Experiment-2: Evaluation using a separate imbalanced testing dataset[edit]

Next, we collected ~150k Wikidata items that weren't used for the training process. We then evaluated the performances of following four models on this dataset.

  • Gradient Boosting model that was trained using ~64000 balanced dataset.
  • Gradient Boosting model that was trained using ~64000 imbalanced dataset.
  • Fasttext model that was trained using ~64000 balanced dataset.
  • Fasttext model that was trained using ~64000 imbalanced dataset.


Classifier Trained on recall precision f1 accuracy roc_auc pr_auc
Fasttext 63961, unbalanced dataset (micro=0.794, macro=0.655) (micro=0.813, macro=0.737) (micro=0.801, macro=0.688) (micro=0.966, macro=0.985) (micro=0.969, macro=0.959) (micro=0.84, macro=0.69)
Fasttext 63944, balanced dataset (micro=0.791, macro=0.69) (micro=0.8, macro=0.681) (micro=0.792, macro=0.675) (micro=0.965, macro=0.984) (micro=0.967, macro=0.961) (micro=0.833, macro=0.686)
Gradient Boosting 63961, unbalanced dataset (micro=0.775, macro=0.614) (micro=0.83, macro=0.725) (micro=0.798, macro=0.66) (micro=0.968, macro=0.985) (micro=0.966, macro=0.951) (micro=0.83, macro=0.642)
Gradient Boosting 63944, balanced dataset (micro=0.789, macro=0.674) (micro=0.805, macro=0.7) (micro=0.792, macro=0.679) (micro=0.964, macro=0.984) (micro=0.966, macro=0.962) (micro=0.828, macro=0.664)

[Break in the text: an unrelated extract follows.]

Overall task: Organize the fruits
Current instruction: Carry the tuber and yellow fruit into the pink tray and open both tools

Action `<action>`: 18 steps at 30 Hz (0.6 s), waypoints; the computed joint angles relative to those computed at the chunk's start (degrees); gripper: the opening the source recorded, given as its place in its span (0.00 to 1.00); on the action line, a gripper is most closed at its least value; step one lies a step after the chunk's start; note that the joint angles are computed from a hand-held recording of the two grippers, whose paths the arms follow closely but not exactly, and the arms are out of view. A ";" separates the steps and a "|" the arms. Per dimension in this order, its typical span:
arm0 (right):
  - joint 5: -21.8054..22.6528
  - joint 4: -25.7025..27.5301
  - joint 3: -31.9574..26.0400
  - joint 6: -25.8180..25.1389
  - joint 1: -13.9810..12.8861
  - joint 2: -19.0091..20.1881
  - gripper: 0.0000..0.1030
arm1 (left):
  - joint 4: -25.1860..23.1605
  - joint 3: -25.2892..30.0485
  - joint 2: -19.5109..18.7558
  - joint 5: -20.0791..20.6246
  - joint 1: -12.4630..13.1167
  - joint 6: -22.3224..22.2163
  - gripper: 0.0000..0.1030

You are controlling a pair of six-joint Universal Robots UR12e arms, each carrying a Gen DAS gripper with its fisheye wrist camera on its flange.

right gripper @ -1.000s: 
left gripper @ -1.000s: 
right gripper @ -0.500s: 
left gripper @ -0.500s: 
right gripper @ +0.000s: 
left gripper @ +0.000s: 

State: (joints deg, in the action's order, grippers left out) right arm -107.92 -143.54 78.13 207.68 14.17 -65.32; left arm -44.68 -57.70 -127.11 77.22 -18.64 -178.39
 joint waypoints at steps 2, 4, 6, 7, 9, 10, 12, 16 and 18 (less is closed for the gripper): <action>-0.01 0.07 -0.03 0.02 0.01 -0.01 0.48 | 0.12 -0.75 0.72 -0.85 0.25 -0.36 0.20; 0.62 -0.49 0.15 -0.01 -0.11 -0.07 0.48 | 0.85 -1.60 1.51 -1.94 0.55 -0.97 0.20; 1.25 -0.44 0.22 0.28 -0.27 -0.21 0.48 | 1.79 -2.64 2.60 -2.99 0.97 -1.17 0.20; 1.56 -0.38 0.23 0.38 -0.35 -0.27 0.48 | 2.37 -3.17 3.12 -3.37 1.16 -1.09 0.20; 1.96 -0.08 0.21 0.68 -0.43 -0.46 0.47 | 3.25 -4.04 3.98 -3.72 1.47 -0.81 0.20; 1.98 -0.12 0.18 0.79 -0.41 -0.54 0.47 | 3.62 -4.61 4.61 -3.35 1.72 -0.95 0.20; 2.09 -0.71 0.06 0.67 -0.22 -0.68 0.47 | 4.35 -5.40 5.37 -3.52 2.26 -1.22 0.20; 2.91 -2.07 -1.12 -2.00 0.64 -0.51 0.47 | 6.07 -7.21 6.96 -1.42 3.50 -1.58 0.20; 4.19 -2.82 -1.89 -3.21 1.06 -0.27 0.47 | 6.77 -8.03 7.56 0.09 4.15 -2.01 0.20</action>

It was observed that all four models had similar performances, and there wasn't any one such model that did considerably well compared to others. The other factor that was weighed in was the training time, for which Fasttext was way ahead of Gradient Boosting. However, using Fasttext would mean a lot of additions to the existing revscoring architecture. Since we didn't have a strong reason to prefer Fastext over Gradient Boosting in terms of performance -- we decided to make use of the existing utilities for training by sticking to Gradient Boosting, instead of updating them for Fasttext.

Final Results[edit]

Gradient Boosting classifier with the following parameters was used to train the final model:

Hyper parameters
  • n_estimators = 150
  • max_depth = 5
  • max_features = log2
  • learning_rate = 0.1
Size of training dataset 63944, balanced samples
Vocab Size 10000
Embeddings dimension 50

Statistics for Gradient Boosting model after five-fold cross validation on the balanced training dataset[edit]

Overall performance (scaled by population rates):

recall (micro=0.719, macro=0.621)
precision (micro=0.7, macro=0.554)
f1 (micro=0.703, macro=0.571)
accuracy (micro=0.978, macro=0.99)
roc_auc (micro=0.956, macro=0.951)
pr_auc (micro=0.721, macro=0.543)

Label wise statistics (scaled by population rates):

Statistics for Gradient Boosting model on an imbalanced testing dataset[edit]

Overall performance:

recall (micro=0.789, macro=0.674)
precision (micro=0.805, macro=0.7)
f1 (micro=0.792, macro=0.679)
accuracy (micro=0.964, macro=0.984)
roc_auc (micro=0.966, macro=0.962)
pr_auc (micro=0.828, macro=0.664)

Label wise statistics:

Although the statistics obtained from the balanced dataset doesn't look very good, the imbalanced dataset is a closer representation of the distribution of the actual data. The performance of the model on imbalanced data is considerably better and was taken into account while judging the performance of the model that will finally be used in production.